Estudos Surdos procuram enfatizar a diferença, e não a “deficiência”. Para essa concepção de

surdez, o que define a comunidade surda não é apenas a deficiência da audição. Outros

aspectos como a questão cultural e linguística devem ser considerados. Sá (2002) ressalta que

a definição da surdez pelos surdos passa muito mais por sua identidade grupal do que pela

característica física que pretensamente é utilizada para considerá-los “menos” capazes do que

os indivíduos ouvintes, reforçando o velho binarismo tão contestado pelos Estudos Culturais.

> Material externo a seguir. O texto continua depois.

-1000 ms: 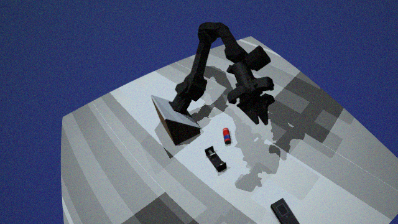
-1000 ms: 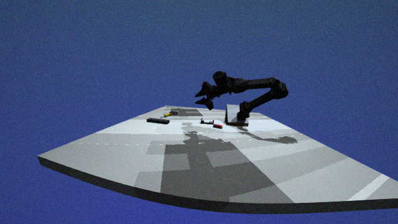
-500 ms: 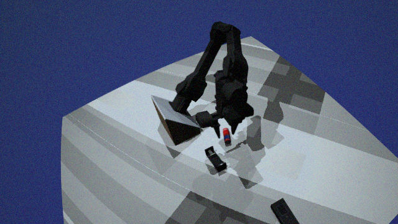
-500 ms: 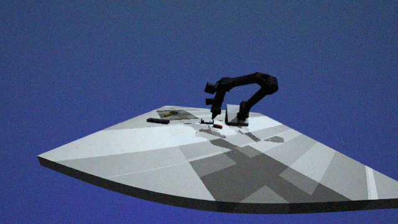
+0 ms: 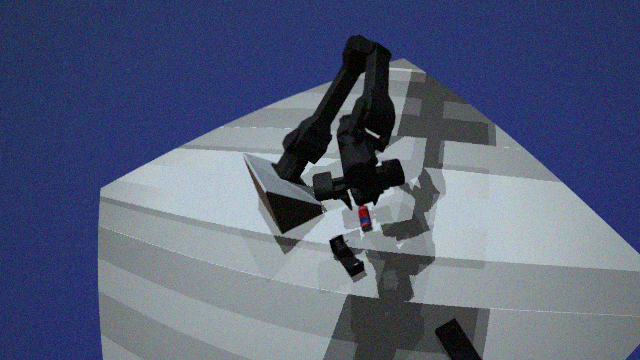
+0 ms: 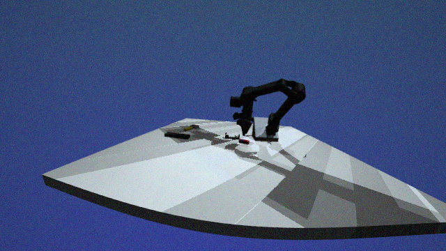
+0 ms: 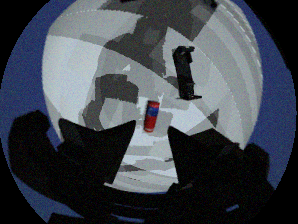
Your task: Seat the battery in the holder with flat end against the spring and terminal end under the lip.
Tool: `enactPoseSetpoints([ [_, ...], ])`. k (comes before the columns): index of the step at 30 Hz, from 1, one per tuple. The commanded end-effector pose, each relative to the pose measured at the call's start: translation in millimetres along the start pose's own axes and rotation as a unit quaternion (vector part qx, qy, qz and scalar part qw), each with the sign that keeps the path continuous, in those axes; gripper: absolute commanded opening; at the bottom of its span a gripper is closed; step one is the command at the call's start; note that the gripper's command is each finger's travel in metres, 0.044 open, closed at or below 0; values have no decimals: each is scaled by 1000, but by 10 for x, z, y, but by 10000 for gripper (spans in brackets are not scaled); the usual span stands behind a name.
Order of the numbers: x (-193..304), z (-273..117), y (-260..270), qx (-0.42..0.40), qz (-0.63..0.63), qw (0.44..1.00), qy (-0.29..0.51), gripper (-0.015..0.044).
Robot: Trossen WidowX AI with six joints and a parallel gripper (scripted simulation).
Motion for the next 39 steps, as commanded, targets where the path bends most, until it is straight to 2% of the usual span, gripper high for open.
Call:
enactPoseSetpoints([
  [1, 0, 31, -4, -2, 8, 1000, 6, 238],
  [33, 11, 508, 3, -4, 7, 1000, 6, 238],
  [38, 11, 508, 3, -4, 7, 1000, 6, 107],
  [39, 11, 508, 3, -4, 7, 1000, 6, 100],
])
Point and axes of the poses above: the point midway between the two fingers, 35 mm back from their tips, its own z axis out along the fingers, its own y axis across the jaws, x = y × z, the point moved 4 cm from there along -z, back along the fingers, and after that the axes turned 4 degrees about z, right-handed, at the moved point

Além disso, os Estudos Surdos em educação buscam problematizar questões que sempre

foram silenciadas. Uma das questões centrais para os Estudos Surdos as representações

hegemônicas e “ouvintistas” sobre as identidades surdas. Segundo Skliar (1998),

“ouvintismo” refere-se ao um conjunto de representações dos ouvintes, a partir do qual o

surdo passa a apropriar-se como se fossem suas, o que denuncia uma relação de poder

desigual entre dois ou mais grupos, baseando na idéia de “colonialismo”, na qual um não só

controla e domina o outro como ainda tenta impor sua ordem cultural ao grupo dominado

(SÁ, 2002). Retomando Hall (2009, p. 88-89), “as pessoas carregam traços das culturas, das

tradições, das linguagens e das histórias particulares pelas quais foram marcadas”. Partindo

desse pressuposto, a educação das pessoas surdas merece ser alvo de reflexões e debate, no

sentido de desvelar seus limites para que novas possibilidades possam melhorar suas

condições de estarem no mundo. As políticas de inclusão prevêem que os surdos devem ser

inseridos em escolas regulares, passando a conviver em turmas de alunos ouvintes. No

entanto, tais políticas não prevêem ações no sentido de assegurar as condições necessárias de

reconhecimento da cultura surda. Além dos aspectos da inclusão escolar, torna-se igualmente,

ou mais, importante discutir a efetiva inclusão social da pessoa surda, por meio de ações de

reconhecimento e divulgação da LIBRAS, o investimento do poder público na formação de

intérpretes e de professores. Uma análise da realidade brasileira permite observar que a

maioria das escolas de surdos não tem ensino de LIBRAS. Outras escolas permanecem

adotando a filosofia do Oralismo. E algumas “aceitam” a Língua de Sinais, mas na prática

não a utilizam e não a reconhecem como a língua do aluno surdo (SILVEIRA, 2006). Estudos

no campo dos Estudos Surdos e também no campo mais amplo dos Estudos Culturais

evidenciam que a LIBRAS, por ser a língua do aluno surdo, deve ser ensinada nas escolas

para os surdos, por constituir um elemento importante no processo de construção das

identidades surdas. Diante disso, nos Estudos Surdos, o bilínguismo-bicultural apresenta-se

como uma possibilidade na formação dos sujeitos surdos, uma vez que reconhece a Libras

como a língua própria deles. Tal tendência vem dando um novo redimensionamento na

educação dos surdos. A proposta bilíngue considera a Língua de Sinais como a primeira

língua do surdo e o português, ou a língua do país a que pertence como a segunda língua

(PEDREIRA, 2007). Apesar dos avanços em pesquisas, vale destacar que ainda é preciso

romper com concepções de surdez, cristalizadas ao longo da história da educação, que tendem

a subestimar a capacidade das pessoas surdas. Ou seja, muitos aspectos na educação dos

sujeitos surdos ainda precisam ser analisados, apesar dos avanços conseguidos através da

proposta bilingue-bicultural. Enfim, na maioria das escolas regulares que se dizem

“inclusivas” presencia-se uma situação onde o surdo se “silencia”. Não basta a promulgação

de leis que assegurem o direito do surdo de ser incluído em uma sala de aula regular, é preciso

mais que isso. Por fim, torna-se importante reconhecer que a educação de surdos mantém-se

em uma arena de lutas. Muitas questões continuam indefinidas e não se pode perder de vista

que a história dos surdos deve ser mais produto de resistência que de acomodação. Para isso, é

imprescindível o reconhecimento do surdo enquanto autor de uma cultura e de uma língua

distinta, que deve ser reconhecida, assim como qualquer outra.